我一聽江北這麼回答,臉立時就黑了,一隻小手就往他大腿根兒上摸。
“老婆,先別動手。我沒說話,兒子替我說了。”江北當然猜到我要幹嘛,趕緊討饒。
“兒子說甚麼了?”我記得,當時在包間,江齊確實說了句南方話,只是我沒聽懂。
江北勾起唇角,很邪氣地一笑,“兒子說,我老爸很愛我老媽的,想給我爸當小三,下輩子試試吧。”
靠,現在的小孩子連甚麼是小三都知道?不過這霸氣的回應,是我兒子。“我老媽?這麼說兒子肯認我了?”我這才後知後覺地發現江齊說的是我老爸老媽,興奮的直想撞牆。
“廢話,兒子甚麼時候說過不認你了?傻瓜,男孩子是會內向一點,但他嘴上不說心裡有數。”
我心裡立時暖的不行。
“高興了?不生氣了?”江北在我耳邊啜著氣攛掇。
“嗯。”我情不自禁地閉上雙眼,唇角忍不住勾起彎彎的弧度。
嘴皮子上一熱,很暖很柔的觸感。江北薄唇伏上來的同時,一個翻身,挺拔的身子就壓到我身上,“老婆,今天是你排卵期對不對?”
“你怎麼知道。”我眼睛沒睜,嘴上雖然這麼問,其實心裡一點不奇怪,我的生理期江北每次都記得,能推算出排卵期很正常。
“廢話。”江北修長的食指在我鼻樑上一戳,“我老婆的事兒,我啥時候不知道過?”江北的大手從我衣襬下伸進來,緊貼著我的身體變得堅挺而炙熱,“剛洗澡時,兒子和我說他想要個小妹妹。讓我努力點,給他生一個。”

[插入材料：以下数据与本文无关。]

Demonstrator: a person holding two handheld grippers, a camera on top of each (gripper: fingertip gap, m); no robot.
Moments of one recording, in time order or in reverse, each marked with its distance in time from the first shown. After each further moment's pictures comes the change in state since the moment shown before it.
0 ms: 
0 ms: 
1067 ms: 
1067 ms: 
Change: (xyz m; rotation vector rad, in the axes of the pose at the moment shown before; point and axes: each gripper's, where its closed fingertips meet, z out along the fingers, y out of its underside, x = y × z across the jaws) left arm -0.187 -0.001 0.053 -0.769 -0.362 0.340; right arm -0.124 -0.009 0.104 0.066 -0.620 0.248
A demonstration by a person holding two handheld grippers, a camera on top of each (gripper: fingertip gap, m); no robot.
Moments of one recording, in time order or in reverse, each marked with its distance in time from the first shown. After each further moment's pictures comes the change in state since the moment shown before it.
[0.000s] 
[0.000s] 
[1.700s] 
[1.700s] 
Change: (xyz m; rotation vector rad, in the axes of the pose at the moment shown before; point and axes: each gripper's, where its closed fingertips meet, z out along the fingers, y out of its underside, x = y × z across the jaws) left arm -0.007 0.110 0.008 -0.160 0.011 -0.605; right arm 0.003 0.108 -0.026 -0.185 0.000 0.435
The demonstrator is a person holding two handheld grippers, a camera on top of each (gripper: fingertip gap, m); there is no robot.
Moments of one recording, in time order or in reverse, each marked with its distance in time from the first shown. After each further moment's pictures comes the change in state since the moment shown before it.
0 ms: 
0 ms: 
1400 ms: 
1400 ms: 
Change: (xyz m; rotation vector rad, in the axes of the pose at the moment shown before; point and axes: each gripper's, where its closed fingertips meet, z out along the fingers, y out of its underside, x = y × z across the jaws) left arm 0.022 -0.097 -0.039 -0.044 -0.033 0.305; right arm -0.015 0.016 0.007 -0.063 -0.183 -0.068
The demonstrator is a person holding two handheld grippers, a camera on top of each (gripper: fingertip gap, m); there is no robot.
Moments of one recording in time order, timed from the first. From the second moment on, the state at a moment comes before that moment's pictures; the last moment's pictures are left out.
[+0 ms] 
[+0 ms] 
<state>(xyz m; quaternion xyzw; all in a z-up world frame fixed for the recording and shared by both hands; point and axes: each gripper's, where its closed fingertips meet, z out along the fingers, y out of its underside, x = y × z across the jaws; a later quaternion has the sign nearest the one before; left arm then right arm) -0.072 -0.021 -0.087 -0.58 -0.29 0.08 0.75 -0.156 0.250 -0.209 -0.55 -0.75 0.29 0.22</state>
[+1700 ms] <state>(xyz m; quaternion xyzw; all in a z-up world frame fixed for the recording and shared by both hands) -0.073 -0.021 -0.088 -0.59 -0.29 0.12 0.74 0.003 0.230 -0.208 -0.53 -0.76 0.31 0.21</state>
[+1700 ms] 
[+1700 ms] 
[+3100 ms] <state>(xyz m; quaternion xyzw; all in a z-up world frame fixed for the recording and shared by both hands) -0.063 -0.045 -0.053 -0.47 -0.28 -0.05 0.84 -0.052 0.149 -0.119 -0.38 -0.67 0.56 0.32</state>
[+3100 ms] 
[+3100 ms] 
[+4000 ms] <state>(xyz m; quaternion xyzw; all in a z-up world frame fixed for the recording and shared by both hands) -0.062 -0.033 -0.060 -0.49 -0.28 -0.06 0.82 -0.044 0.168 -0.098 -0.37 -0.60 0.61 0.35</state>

“那個......我覺得你已經很努力了。”我出口的聲音被撞碎在空氣中。
“叫老公。”江北在給我小小的懲罰。
“老......公。”我似乎很久都沒這麼叫過他了。
“乖。”男人終於滿意了,掌心溫熱的大手輕撫著我額前的一縷秀髮,清淺的低笑如是最激盪人心的蠱惑,“不過,我覺得自己做的還遠遠不夠。只是老婆你這話說的我很愛聽。”
靠,這爺們兒可真謙虛。
“你說姐給的藥能管用嗎?”其實說到底,還是我對自己沒信心,畢竟是被醫院判過死刑。
“管不管用總要多試試才知道。而且......”男人炙烈的眼神緊鎖住我,“你要記住,即使不行也不是你的錯,是你老公我不夠努力。”
在他一波又一波的霸道強勢中,我腦袋很快一片空白,只聽見他一遍又一遍地在我耳邊輕聲低喃,“不管怎樣,老婆,你都不許再離開我。”
許久,他才終於肯放開我。在我將要淺淺入睡的時候,忽然很沉穩地說了句,“齊薇,挑個時間咱倆把證領了吧。我不能總無證駕駛了。”
“嗯。”我被他折騰得有點累,只低低地應了聲,也不知道他有沒有聽見。